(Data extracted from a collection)
- - -

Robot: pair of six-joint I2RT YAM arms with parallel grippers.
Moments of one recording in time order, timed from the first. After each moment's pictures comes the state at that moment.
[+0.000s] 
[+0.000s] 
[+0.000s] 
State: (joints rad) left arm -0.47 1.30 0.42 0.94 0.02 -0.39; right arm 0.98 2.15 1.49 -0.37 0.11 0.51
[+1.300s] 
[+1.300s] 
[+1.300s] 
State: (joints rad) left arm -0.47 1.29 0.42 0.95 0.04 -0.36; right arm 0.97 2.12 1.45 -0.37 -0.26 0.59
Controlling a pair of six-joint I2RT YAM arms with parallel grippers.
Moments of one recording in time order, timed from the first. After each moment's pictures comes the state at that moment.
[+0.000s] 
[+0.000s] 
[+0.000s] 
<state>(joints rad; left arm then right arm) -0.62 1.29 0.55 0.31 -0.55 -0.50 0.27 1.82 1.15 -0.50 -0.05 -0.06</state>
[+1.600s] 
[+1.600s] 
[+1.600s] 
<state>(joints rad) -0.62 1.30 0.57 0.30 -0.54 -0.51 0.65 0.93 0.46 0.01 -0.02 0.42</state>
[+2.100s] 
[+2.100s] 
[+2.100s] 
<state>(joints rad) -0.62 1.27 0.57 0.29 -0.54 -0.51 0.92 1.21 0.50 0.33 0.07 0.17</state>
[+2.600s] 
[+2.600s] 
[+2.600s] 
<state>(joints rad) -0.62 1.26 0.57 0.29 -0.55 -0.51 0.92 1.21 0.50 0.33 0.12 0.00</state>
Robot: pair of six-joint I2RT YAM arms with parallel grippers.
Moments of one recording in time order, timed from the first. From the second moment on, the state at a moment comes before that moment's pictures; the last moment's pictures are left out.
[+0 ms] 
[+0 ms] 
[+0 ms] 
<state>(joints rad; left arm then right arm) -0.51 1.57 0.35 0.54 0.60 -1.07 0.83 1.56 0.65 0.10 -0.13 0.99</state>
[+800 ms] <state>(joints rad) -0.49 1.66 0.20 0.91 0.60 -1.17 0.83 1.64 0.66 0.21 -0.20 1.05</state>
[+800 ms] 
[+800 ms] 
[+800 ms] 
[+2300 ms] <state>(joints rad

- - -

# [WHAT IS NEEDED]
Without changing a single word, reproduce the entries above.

# [TASK SOLUTION]
Robot: pair of six-joint I2RT YAM arms with parallel grippers.
Moments of one recording in time order, timed from the first. After each moment's pictures comes the state at that moment.
[+0.000s] 
[+0.000s] 
[+0.000s] 
State: (joints rad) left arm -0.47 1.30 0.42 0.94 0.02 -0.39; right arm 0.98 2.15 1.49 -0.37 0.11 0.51
[+1.300s] 
[+1.300s] 
[+1.300s] 
State: (joints rad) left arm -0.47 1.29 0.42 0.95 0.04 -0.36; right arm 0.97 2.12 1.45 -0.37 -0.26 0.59
Controlling a pair of six-joint I2RT YAM arms with parallel grippers.
Moments of one recording in time order, timed from the first. After each moment's pictures comes the state at that moment.
[+0.000s] 
[+0.000s] 
[+0.000s] 
<state>(joints rad; left arm then right arm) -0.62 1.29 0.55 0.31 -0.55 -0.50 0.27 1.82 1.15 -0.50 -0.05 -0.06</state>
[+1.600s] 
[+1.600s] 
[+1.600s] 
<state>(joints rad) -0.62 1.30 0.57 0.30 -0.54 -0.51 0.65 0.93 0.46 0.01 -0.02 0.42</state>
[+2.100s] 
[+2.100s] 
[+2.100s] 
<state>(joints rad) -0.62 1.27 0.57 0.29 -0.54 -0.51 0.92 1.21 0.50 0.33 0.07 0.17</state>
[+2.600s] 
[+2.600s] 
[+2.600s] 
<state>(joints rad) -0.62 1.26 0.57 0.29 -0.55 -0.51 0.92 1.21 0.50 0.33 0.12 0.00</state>
Robot: pair of six-joint I2RT YAM arms with parallel grippers.
Moments of one recording in time order, timed from the first. From the second moment on, the state at a moment comes before that moment's pictures; the last moment's pictures are left out.
[+0 ms] 
[+0 ms] 
[+0 ms] 
<state>(joints rad; left arm then right arm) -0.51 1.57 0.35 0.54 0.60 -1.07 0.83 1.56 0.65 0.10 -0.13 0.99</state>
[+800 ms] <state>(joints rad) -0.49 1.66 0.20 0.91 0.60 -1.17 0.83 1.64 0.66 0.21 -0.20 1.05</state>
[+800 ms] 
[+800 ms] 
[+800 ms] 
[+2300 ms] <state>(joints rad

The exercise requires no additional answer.